Increasing temperature can increase rxn rate
A catalyst - substance that speeds up overall rxn, does this by:
1) lowering activation energy Ea
2) increasing number of properly-oriented collisions for hte reaction to proceed

Equilibrium constant = K = [C]^c[D]^d/[A]^a^b


Le Chatlelier's Principle
If a change is made to a chemical system in equilibrium, system will shift in a direction to fix it. (UNLESS you add something not in the equilibrium expression; i.e. adding pure solid or pure liquid, will not cause a shift)

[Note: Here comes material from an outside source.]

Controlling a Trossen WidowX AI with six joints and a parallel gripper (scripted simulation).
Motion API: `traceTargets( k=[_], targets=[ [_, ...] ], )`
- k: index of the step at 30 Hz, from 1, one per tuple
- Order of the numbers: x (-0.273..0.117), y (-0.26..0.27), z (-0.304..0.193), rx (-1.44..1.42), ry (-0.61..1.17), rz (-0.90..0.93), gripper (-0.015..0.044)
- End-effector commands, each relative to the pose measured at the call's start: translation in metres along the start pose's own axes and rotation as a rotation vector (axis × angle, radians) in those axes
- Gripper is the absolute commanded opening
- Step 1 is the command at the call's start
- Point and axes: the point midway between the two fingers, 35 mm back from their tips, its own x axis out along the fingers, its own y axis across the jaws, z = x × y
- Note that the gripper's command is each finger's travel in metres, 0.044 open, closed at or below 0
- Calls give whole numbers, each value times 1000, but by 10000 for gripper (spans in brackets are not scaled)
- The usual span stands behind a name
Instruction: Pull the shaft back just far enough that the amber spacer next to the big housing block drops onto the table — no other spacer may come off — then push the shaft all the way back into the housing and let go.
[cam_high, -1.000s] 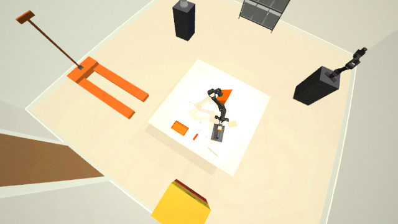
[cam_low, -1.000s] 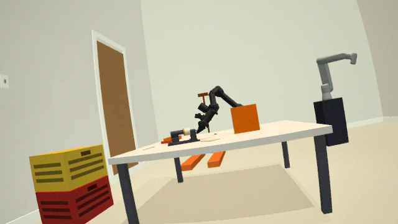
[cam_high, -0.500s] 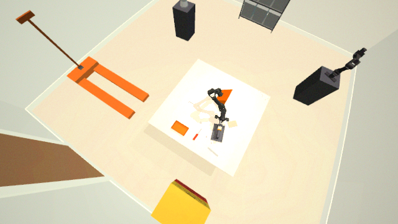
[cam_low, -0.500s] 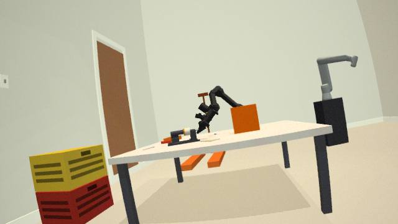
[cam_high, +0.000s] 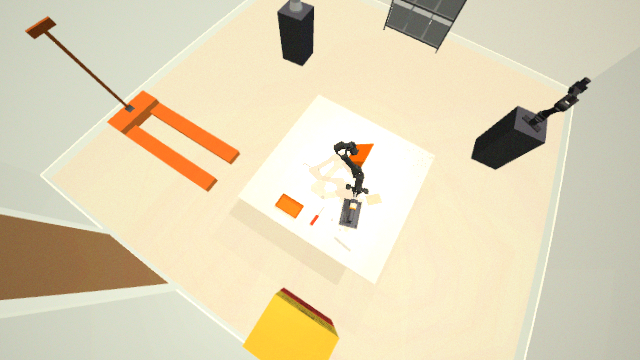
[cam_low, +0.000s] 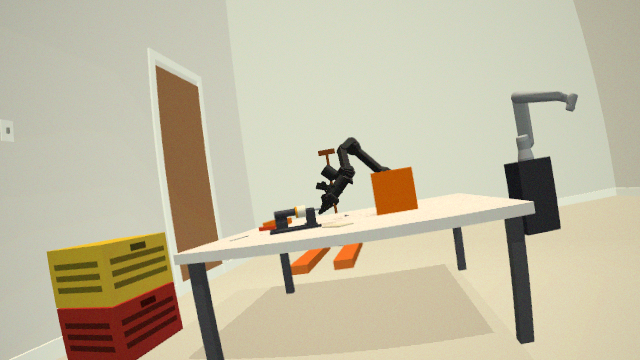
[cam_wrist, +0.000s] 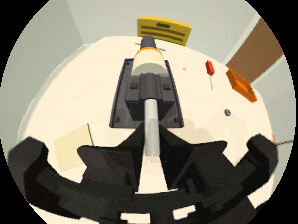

3 ways to change a reaction equilibrium:
1) change concentration of reactant or product (will favor forward reaction if a reactant is increased)
2) change in pressure (will favor side w/ less moles and favor the reaction easing pressure)
3) change in temperature (adding heat will the endothermic rxn; if your reaction is exothermic and you add heat, will favor making reactants shift to left)

If a concentration is changed or pressure is changed, the equiplibrium will be shifted, but eventually it will settle down to the original value of K. If TEMPERATURE is changed, when the rxn reaches equilibrium it will do so at a DIFFERENT value of K.